* [Action item]
Keep each line of the material that includes "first", and leave out the rest.

* [Records for this task]

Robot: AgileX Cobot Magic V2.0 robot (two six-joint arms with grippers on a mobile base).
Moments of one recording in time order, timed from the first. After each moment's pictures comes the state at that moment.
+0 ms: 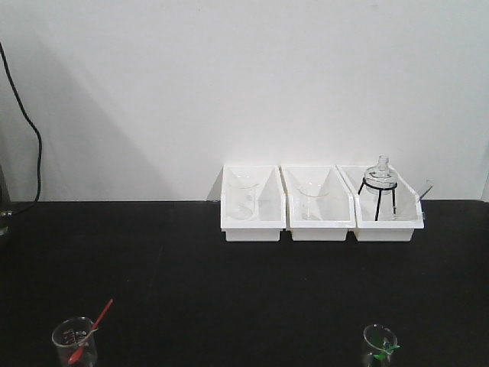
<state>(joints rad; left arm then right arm) -0.10 -0.01 0.03 0.11 0.16 0.00 0.01 -0.01 0.03 -0.04 0.00 0.11</state>
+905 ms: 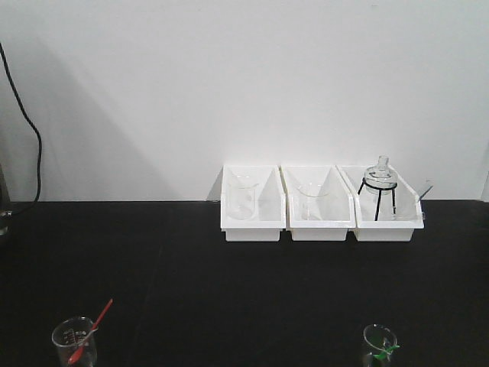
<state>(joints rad) -0.10 -0.01 0.03 0.11 0.16 0.00 0.01 -0.01 0.03 -0.04 0.00 0.11</state>
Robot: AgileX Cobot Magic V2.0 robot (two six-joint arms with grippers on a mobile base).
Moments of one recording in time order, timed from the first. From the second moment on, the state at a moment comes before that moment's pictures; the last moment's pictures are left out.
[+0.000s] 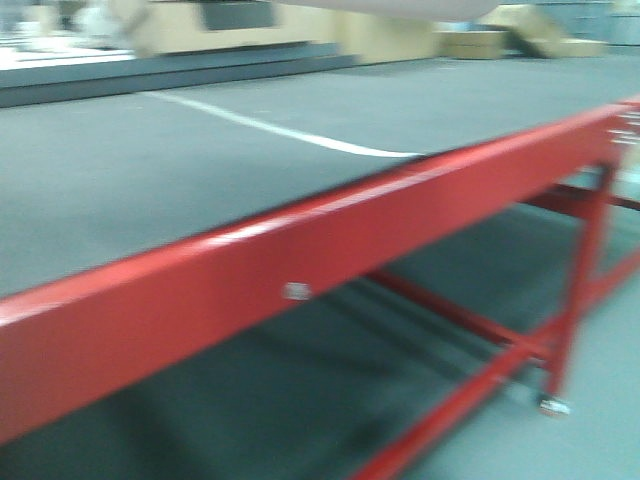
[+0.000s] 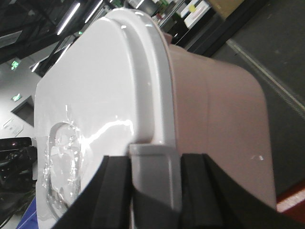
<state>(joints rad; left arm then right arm) 0.01 1.43 -1.40 -1.58 1.04 0.87 -0.24 1.39 -1.22 1.64 1.06 -0.83</state>
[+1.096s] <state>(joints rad) 0.01 1.43 -1.40 -1.58 1.04 0.87 -0.24 1.39 -1.22 1.64 1.05 -0.83</state>
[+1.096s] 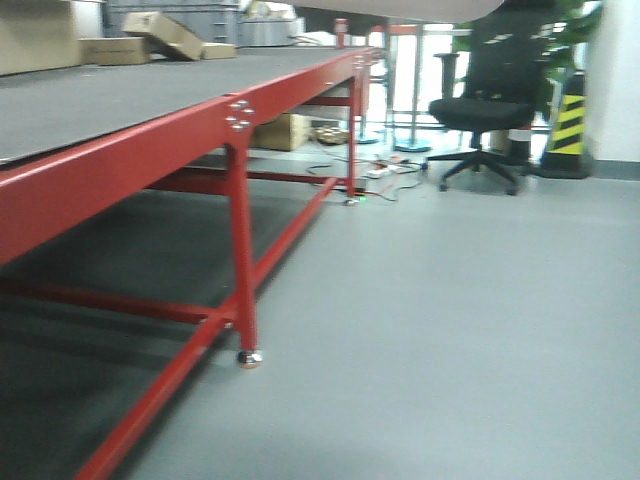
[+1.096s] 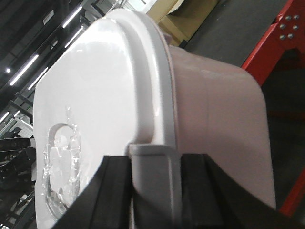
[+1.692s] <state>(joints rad) 0.01 1.43 -1.40 -1.58 1.04 0.87 -0.24 1.39 -1.22 1.64 1.05 -0.83</state>
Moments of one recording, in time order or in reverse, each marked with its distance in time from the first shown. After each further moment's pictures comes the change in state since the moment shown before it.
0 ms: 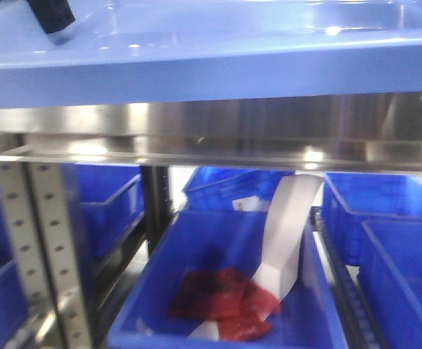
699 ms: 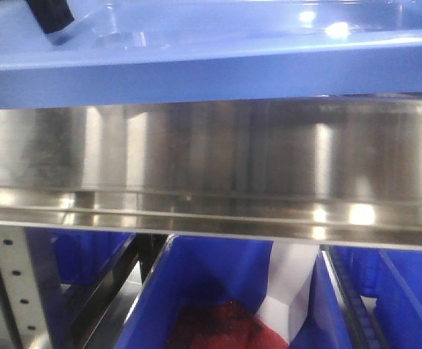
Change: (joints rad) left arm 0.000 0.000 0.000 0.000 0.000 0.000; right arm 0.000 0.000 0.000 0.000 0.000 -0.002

* [Solution for this problem]
Moments of one recording in time order, timed from the first. After each moment's pictures comes the state at that moment.
Moments of one recording in time order, timed from the first. From the second moment on, the state at a moment comes before that moment's pictures; the last moment's pictures are left out.
Moments of one recording, in time order or in reverse, each marked with its distance in time from the first shown. After each further moment's pictures comes the change in state since the moment shown before it.

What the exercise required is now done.